The scientists reviewed research that had looked at the ability of bacteria from dairy products such as yoghurt, fermented with probiotic bacterial cultures, to reduce the unpleasant symptoms associated with gastrointestinal conditions like lactose intolerance, constipation, diarrhoeal diseases, colon cancer, inflammatory bowel disease and food allergies.
While they did not conclude that the reported results were incorrect or misleading, they found inconsistencies which they attributed to differences in the strains of bacteria used, the routes of administration, or a lack of an objective definition of 'gut health'.
Probiotics are based on the notion that there is such a thing as a normal healthy microflora. However, the Boston team led by Osker Adolfsson, noted that: "normal healthy microflora had not been defined except perhaps as a microflora without a pathogenic bacterial overgrowth."
The group therefore advocated further studies to substantiate past findings either through animal models and clinical trials.

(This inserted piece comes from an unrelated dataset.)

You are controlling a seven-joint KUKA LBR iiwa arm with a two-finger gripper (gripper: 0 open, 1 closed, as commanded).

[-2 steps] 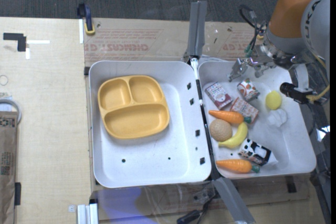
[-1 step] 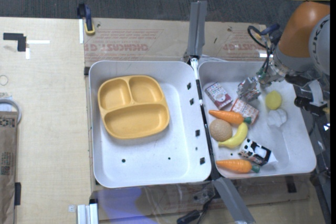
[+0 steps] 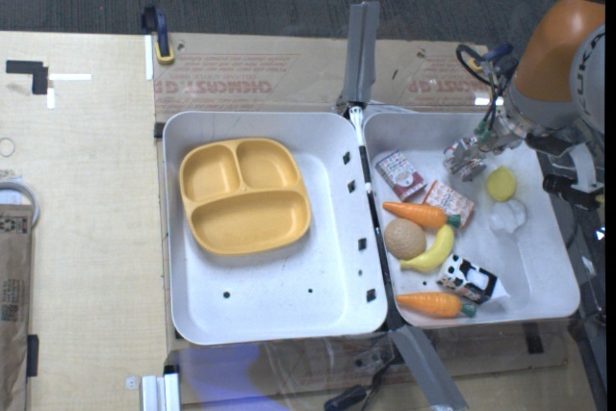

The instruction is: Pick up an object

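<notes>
The arm (image 3: 568,53) enters at the upper right of the frame, its orange band cut off by the edge, and bends down and left into the right bin (image 3: 539,298). The gripper (image 3: 467,159) hangs low over the upper part of that bin; it is small and cluttered with cables, so whether it is spread or pinched I cannot tell, and nothing can be made out between its tips. Just right of it lies a yellow lemon (image 3: 500,184), and below that a pale, clear item too faint to identify. Lower left of the gripper sit two small snack packets (image 3: 400,173), then an upper carrot (image 3: 416,213), a brown round fruit (image 3: 404,238), a banana (image 3: 435,249), a black-and-white carton (image 3: 470,280) and a lower carrot (image 3: 431,304) near the bottom rim. The bin's lower right floor is bare. The left bin (image 3: 279,303) holds a yellow divided plate (image 3: 245,195) toward its upper left, with open white floor below and right of it.
</notes>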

They were specifically interested in ascertaining whether beneficial effects were age-specific and to investigate the mechanisms through which yoghurt works.

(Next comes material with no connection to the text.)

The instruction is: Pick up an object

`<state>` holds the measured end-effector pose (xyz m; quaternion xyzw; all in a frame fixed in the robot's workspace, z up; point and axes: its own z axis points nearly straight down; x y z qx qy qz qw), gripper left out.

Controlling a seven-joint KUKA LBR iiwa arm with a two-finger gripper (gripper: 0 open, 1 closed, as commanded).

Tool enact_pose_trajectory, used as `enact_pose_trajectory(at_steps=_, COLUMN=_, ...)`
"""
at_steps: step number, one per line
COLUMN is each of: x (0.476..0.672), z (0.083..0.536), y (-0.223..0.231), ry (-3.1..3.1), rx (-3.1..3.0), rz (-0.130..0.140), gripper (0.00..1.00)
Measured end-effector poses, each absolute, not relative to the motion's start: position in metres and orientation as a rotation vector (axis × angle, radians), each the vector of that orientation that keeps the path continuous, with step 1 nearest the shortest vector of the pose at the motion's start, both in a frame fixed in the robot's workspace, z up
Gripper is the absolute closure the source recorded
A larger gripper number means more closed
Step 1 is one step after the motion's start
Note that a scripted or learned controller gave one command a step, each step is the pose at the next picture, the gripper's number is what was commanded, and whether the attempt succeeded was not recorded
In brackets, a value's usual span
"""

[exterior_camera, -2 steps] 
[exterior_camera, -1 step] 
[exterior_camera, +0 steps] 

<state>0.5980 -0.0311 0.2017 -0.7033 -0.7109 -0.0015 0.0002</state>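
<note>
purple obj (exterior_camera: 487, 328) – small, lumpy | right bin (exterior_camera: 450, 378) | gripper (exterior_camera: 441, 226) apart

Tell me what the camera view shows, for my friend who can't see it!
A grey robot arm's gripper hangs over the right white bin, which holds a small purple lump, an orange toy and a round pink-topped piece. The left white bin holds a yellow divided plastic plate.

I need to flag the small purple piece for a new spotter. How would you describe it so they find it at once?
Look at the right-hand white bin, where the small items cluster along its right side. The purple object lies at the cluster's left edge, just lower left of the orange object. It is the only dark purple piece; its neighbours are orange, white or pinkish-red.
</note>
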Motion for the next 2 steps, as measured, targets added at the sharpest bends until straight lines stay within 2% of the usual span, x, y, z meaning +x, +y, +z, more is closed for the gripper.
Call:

It would also be of particular interest to the burgeoing functional food industry, which markets probiotics as improving 'gut health', for scientists to discover what really are the defining characteristics of a healthy gut.
This research is published in the American Journal of Clinical Nutrition (Vol. 80 (2), 2004).

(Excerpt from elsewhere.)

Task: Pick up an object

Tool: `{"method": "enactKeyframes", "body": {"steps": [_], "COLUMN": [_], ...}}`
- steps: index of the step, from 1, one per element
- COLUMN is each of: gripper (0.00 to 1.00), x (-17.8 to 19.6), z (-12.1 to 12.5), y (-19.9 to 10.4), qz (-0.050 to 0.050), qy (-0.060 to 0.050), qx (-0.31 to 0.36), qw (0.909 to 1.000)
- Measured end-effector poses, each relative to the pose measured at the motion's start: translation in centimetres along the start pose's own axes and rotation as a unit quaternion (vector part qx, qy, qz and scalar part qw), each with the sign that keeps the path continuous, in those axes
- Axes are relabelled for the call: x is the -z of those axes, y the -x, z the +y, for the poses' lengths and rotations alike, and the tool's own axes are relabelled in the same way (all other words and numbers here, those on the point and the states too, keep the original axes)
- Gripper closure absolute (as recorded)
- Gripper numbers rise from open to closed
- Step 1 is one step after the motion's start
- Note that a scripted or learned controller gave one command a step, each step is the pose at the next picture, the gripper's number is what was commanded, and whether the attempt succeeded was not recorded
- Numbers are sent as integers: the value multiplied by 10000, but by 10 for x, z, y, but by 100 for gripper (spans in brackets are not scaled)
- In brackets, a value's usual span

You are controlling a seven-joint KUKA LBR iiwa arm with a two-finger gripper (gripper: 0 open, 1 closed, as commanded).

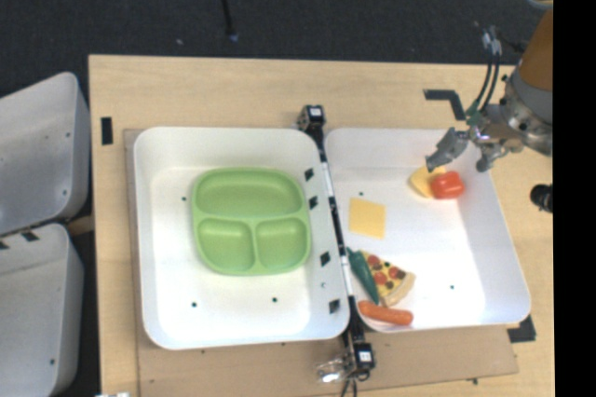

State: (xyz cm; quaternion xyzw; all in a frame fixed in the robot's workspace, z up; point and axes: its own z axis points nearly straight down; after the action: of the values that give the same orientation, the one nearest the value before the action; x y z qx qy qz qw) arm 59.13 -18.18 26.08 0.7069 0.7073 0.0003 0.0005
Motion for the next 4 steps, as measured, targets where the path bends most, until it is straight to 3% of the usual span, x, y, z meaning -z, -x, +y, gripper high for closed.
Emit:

Meanwhile, IA Abd El-Gawad and colleagues from Cairo University, Egypt, reported this week in the British Journal of Nutrition, Vol. 92 (1), 2004, that probiotic yoghurt and soya yoghurt significantly prolonged the lives of mice with tumours.
The scientists found that the mice fed with yoghurt containing bifidobacterium lactis Bb-12 or B. longum Bb-46 out lived those fed products without the probiotic bifidobacteria.
Probiotics is one of the fastest growing functional food markets worldwide. Europe's probiotics market is set to more than triple in value over the next six years, according to Frost & Sullivan, to reach $137.9 million (€118.5m) in 2010.
A recent study of the UK market by KeyNote found that it grew by 10.8 per cent in value terms for the 12-month period ending October 2003, after a substantial 24.7 per cent growth in the previous year to October 2002 - still well above the growth of equivalent traditional products.
KeyNote suggested this growth was thanks to significant education campaigns, designed to teach the concept of 'good bacteria'.